Cardinal Husar:It is true that we have been latinized. And this is the great merit of Metropolitan Sheptytsky at the beginning of the 20th century: that he tried to reverse this process. Personally, I consider myself a follower of Metropolitan Sheptytsky, together with many others who would like to get rid of all that has illegally entered into our spiritual, theological, liturgical, canonical heritage. We were told: If you want to be a real Catholic, you have to be Latin. And they pushed us into it. And it is only with Metropolitan Sheptytsky that we could say: Dear brothers from Rome, one can be Catholic without being Latin. And we were attacked on two fronts, Catholic-Latin and Orthodox-Byzantine. And we said: No, dear brothers, one can be Ukrainian, one can be Byzantine, one can be at the same time Catholic. These different elements do not contradict one another. So this is why neither the Latin Church nor the Orthodox Church is very happy with us.
-Q:What are the conditions to have eucharistic communion between the believers of the Orthodox Church and the Catholic Church? Is it necessary to have the same theology of marriage, of filioque, of purgatory?

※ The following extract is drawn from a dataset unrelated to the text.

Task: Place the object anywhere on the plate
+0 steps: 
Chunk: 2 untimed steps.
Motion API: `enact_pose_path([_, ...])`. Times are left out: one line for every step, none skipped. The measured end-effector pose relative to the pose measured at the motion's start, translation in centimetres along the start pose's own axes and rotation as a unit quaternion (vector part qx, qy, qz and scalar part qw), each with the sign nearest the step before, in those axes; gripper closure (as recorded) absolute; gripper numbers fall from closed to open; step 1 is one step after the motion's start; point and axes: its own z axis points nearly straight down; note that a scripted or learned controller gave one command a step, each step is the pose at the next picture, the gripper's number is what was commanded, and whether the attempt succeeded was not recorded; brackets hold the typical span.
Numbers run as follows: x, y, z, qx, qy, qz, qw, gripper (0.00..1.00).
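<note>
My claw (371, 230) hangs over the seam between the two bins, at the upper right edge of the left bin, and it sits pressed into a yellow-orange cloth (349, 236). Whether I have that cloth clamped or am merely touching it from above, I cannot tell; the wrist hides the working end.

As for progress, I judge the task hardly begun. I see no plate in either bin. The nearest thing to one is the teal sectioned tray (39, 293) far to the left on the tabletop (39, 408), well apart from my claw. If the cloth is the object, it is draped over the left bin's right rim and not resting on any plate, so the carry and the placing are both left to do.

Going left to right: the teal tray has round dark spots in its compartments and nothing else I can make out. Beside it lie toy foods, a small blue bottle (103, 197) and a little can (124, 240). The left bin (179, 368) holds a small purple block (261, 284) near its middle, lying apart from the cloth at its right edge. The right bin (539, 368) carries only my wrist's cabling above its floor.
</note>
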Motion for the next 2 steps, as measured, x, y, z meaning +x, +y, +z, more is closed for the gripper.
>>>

Cardinal Husar:[strong]No. Our attitude practically is that between the Orthodox and ourselves there are no differences in faith. Questions like purgatory, the Immaculate Conception or the filioque are theological concepts, not faith. And they of course are very different, but they are ultimately complementary. So they do not represent a different faith. They represent a different understanding of the gift of faith. What is our practical stand on intercommunion? If a Catholic finds himself in a position where there is no Catholic church around, he can freely go to the Orthodox church and receive sacraments. The same thing when an Orthodox cannot find an Orthodox priest, we don't deny him the sacraments, especially confession and holy Communion. The only problem is the scandal that it means, not to give the impression that it doesn't make a difference what you are. You are what you are. But the circumstances are such that you are in need and we are open to help you or to being helped.